PCBs alter rat hormones, organs in two generations.

What did they do?

This laboratory study using female rats examined if and how low level PCB exposure during development affects reproduction and fertility in multiple generations. The University of Texas research team mimicked human PCB exposure levels.

First, female rats were exposed to PCBs on critical days of pregnancy (days 16 and 18) when hormones influence the changing brain to become either male or female. Second, animals were exposed to a mixture of PCBs (commercially known as Aroclor 1221) commonly found in the environment. Third, relevant and very low levels (0.1, 1, or 10 milligrams per kilogram) of PCBs were tested.

Each pregnant rat (F0 or ‘mother’) exposed to PCBs gave birth to about 12 offspring (first generation, F1, or ‘daughters’). When these daughters matured, they were mated to produce the second generation (F2 or ‘granddaughters’).

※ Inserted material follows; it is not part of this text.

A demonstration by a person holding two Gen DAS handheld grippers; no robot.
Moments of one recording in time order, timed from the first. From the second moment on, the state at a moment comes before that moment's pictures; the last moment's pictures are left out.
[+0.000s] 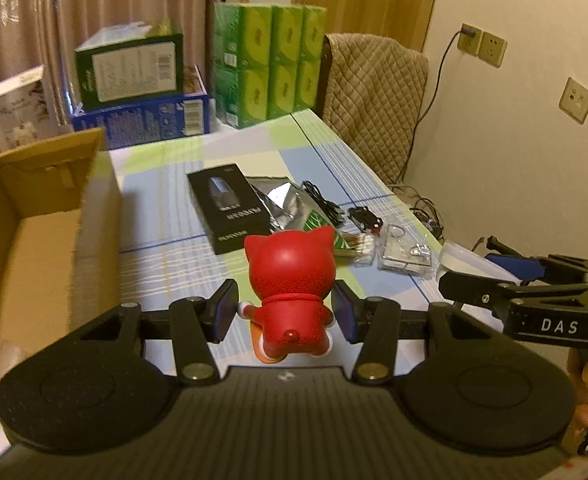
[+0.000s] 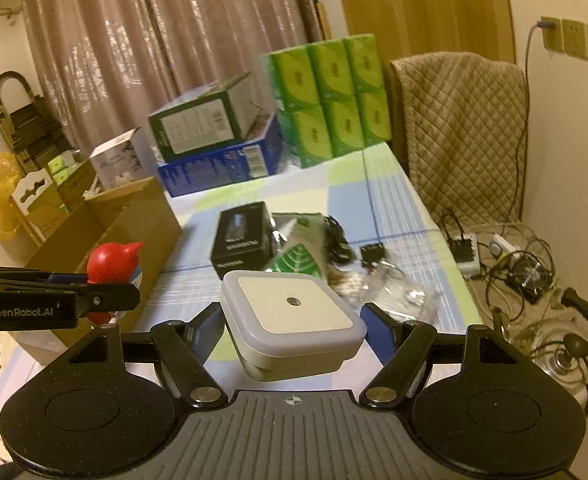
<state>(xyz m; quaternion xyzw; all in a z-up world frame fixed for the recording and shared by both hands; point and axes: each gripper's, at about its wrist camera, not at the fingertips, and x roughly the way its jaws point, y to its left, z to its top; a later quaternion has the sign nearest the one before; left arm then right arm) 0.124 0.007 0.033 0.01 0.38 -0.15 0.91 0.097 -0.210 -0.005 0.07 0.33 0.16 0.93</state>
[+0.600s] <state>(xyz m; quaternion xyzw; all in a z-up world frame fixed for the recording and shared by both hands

The mothers (F0) were directly exposed to PCBs. The daughters (F1) were not directly exposed but instead were exposed through their mother's womb during development and via nursing after birth. The granddaughters (F2) were also never directly exposed, but were exposed indirectly during their mothers development, as females make at conception and carry through her life all of the eggs she will use during her reproductive years.

The authors' assessed reproductive health and fertility in both the daughters (F1) and the granddaughters (F2). They established developmental status through litter size, male-to-female sex ratio and weight. They measured the reproductive hormones luteinizing hormone, estradiol and progesterone in blood samples.

What did they find?

Overall, prenatal exposure to the low concentrations affected the long-term reproductive health of the female offspring rather than producing toxic or dramatic developmental problems.

More females than males were born in each post-exposed generation (children and grandchildren). Statistically, each generation alone was not significant but that changed when both generations were considered together. In that comparison, there was a significant trend toward more females when compared with control populations.

The daughters of PCB-exposed mothers had modest reproductive changes, including slightly increased body weight and higher luteinizing hormone levels. Both effects were found at the intermediate PCB dose tested (1 mg/kg).

More pronounced reproductive changes were found in the grandchildren of PCB-exposed mothers. The grandsons were heavier in the mothers exposed to the high PCB dose (10 mg/kg). The granddaughters had smaller uterine tissues and ovarian tissues.

Hormonal changes were seen in grandaughters at a critical period of reproduction called proestrus. During normal proestrus, high levels of luteinizing hormone and progesterone are required to ensure fertility. Here, at proestrus, the granddaughters had muted levels of both luteinizing hormone (approximately 10 times lower) and progesterone (about 3 times lower). These results strongly suggest that reproductive potential is compromised in the granddaughters.

What does it mean?

In their own words, the authors' find that "low levels of exposure to PCBs during late fetal development cause significant consequences on the maturation and physiology of two generations of female offspring."

This is one of the first studies to indicate that a low dose PCB exposure to a pregnant female will affect reproductive health and fertility in at least two generations, which is consistent with effects found with other endocrine disrupting chemicals.

The hormone and reproductive cycle changes observed in the study appear to be permanent and do worsen with each succeeding generation.

Exposure levels used were similar to what humans and wildlife experience. Similar effects in people and animals would mean the known and documented reproductive effects of PCBs could continue well into future generations. Although PCBs are now banned, their use peaked between 1950 and 1970. As such, the daughters, granddaughters and maybe even great-granddaughters of mothers exposed during that era may continue to be affected.

PCB-exposed rats gave birth to more female children and grandchildren than the unexposed mothers. Although the statistical power associated with this finding was weak, more and more studies on laboratory rats, fish and wildlife -- and even humans -- are reporting that industrial chemicals are skewing sex ratios and favoring females.

This study uses a dose response method to discern the multigenerational changes from PCB exposures in the womb. The hormone levels and developmental changes seen in the daughters, as compared to the controls, occurred at a mid range dose of 1 mg/kg.

These findings support the idea that endocrine-disrupting chemicals act in a non-monotonic manner and create U-shaped dose response curves. The middle dose had more effects than the higher and lower doses, which suggests all chemicals should be tested at various levels to ensure true safe limits of exposure.

The underlying mechanism of how PCBs change the hormone system to ultimately alter reproduction is not understood. Here, the authors hypothesize that PCBs may affect future reproduction by damaging the female germline (eggs and sperm), disrupting the regulation of genes important in reproduction or causing long-term changes to hormones.

A big concern is if other long lived chemicals may act in similar ways as PCBs to affect reproduction and fertility of future generations. For example, PBDEs (widespread flame retardant chemicals) have similar structures and properties to PCBs. PBDEs are rapidly polluting our environment but their long-term health effects are not yet known.